What is Sedation Dentistry

28 Nov 2017
Cosmetic Dentistry - Dental care - Dental Procedures - Oral Health
What is Sedation Dentistry

What is Sedation Dentistry?

Does the thought of having your teeth cleaned make your entire body tense with fear? Would you rather endure the agony of a toothache than step foot in a dentist’s office? You’re not alone. A trip to the dentist is so anxiety provoking for many people that they prefer not to have any treatment. If the thought of seeing your dentist for a routine visit puts a bad feeling in the pit of your stomach, an anesthetic may be the solution to ease your anxiety. Sedation can be used for everything from invasive procedures to a simple tooth cleaning. It uses a combination of techniques, ranging from nitrous oxide or “laughing gas” to general anesthesia, to relax a patient during surgeries or otherwise uncomfortable appointments. For even the most severe dental phobias, there is no reason to avoid the dentist altogether. 

What Is Sedation Dentistry?

Sedation dentistry uses medication to help patients relax during dental procedures. It’s sometimes referred to as “sleep dentistry,” although that’s not entirely accurate. Patients are usually awake with the exception of those who are under general anesthesia. The levels of sedation used include:

  • Minimal sedation – the patient is awake, but relaxed.
  • Moderate sedation (formerly called “conscious sedation”) – the patient may slur your words when speaking, and not remember much of the procedure.
  • Deep sedation – the patient is on the edge of consciousness but can still be awakened.
  • General anesthesia – the patient is completely unconscious.

How do I know if I am a candidate for sedation?

Your overall health, as well as physical and mental conditions you may be battling at the time, are important to be able to safely undergo certain types of sedation, especially in the dental office. Some of these conditions may require clearance from a physician: cardiac disease, hypertension, diabetes and respiratory diseases should all be addressed prior to a given type of sedation. Your dentist will take a thorough medical history and physical assessment before proceeding, and if need be, recommend a product to get home care on the right track. They may also ask you to receive medical clearance from your physician too.

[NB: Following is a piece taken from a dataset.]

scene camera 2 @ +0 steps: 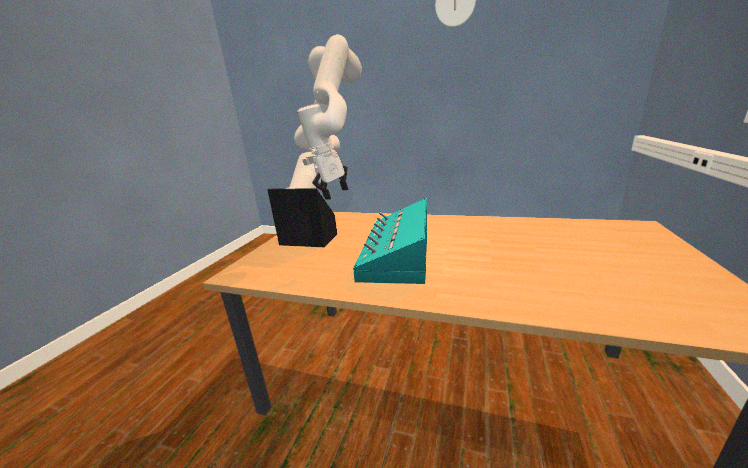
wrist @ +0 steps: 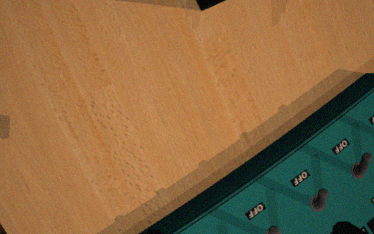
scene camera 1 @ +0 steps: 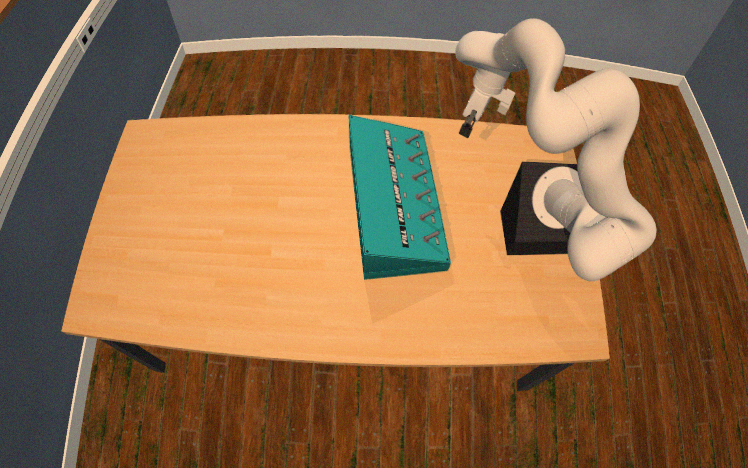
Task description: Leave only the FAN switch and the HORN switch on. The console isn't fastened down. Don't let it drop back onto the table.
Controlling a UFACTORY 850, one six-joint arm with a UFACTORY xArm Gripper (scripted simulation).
Labels:
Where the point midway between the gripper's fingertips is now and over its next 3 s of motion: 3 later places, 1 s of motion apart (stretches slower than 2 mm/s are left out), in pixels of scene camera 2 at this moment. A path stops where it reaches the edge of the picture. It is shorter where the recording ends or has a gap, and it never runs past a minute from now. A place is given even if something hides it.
The gripper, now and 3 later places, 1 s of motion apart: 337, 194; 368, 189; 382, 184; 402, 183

What are the types of dental sedation?

  • Laughing Gas: Probably the most common form of sedation in the dental office is nitrous oxide, or “laughing gas.” Also called inhalation analgesia, nitrous oxide does not put you to sleep, and is effective at reducing your anxiety about a dental procedure. It is very safe and provided in most dental offices. Local injections of anesthesia, which are still used in combination with nitrous oxide, now see consistent effectiveness, and some are practically painless. Nonetheless, the gas can be administered by a machine to further reduce the discomfort of the injection.
  • Enteral Sedation: The next type of sedation comes in the form of a pill or liquid that you take orally. This is called enteral sedation. Like local anesthetics, oftentimes it is used in combination with nitrous oxide. You may still be awake, but not nervous about the dental work.
  • IV Sedation: Intravenous (IV) sedation is another common method of anti-anxiety wherein the sedative is directly injected to a vein. This technique will allow the dentist to provide a deeper sedation, although you will still be awake but less aware of the procedure. The process requires recovery time after you leave the office.
  • General Anesthesia: General anesthesia is a form of sedation by which you will be asleep for the entire procedure. It is practiced using drugs that are directly injected into a vein, along with the possible inhalation of a gaseous anesthetic. A thorough recovery time in the office may be required before leaving. This is often used when wisdom teeth are being removed.

Can any dentist perform sedation?

Although most dentists are qualified to administer nitrous oxide, other types of sedation require additional training, equipment and emergency supplies. And because the vast majority of the U.S. requires that the dentist have a sedation license to perform these techniques, not every office will provide the service you’d like. For this reason, some may choose to contract qualified physicians or dentists to come to their office to perform sedation for their patients.

How safe is sedation dentistry?

There is always a risk in getting anesthesia. It is usually safe, though, when given by experienced dentists. However, certain people, such as those who are obese or who have obstructive sleep apnea, should talk to their doctor before having sedation. That’s because they are more likely to develop complications from the anesthesia. It’s important to make sure that your dentist is trained and qualified to administer the type of sedation you will be receiving. To be a smart patient, you should make sure the following things are done:

  • Before the procedure, your dentist should go over your medical history. Your dentist should also determine whether you are an appropriate candidate for sedation and ask about any medications you’re currently taking.
  • You should ask what dose of the sedative is appropriate for your age and health. You should also ask whether it is within the dose recommended by the FDA.
  • It’s important to find out how much training the dentist has and how many procedures he or she has performed using sedation. The more procedures the dentist has performed, the better.
  • You should receive a form detailing the risks of the procedure. Go over it carefully with your dentist. Ask questions if you’re unclear on any of the wording.
  • The dentist should monitor your vital signs during the procedure following the American Dental Association’s guidelines. The dentist should also have oxygen — artificial ventilation — and drugs that reverse the effects of sedation on hand in case you need them.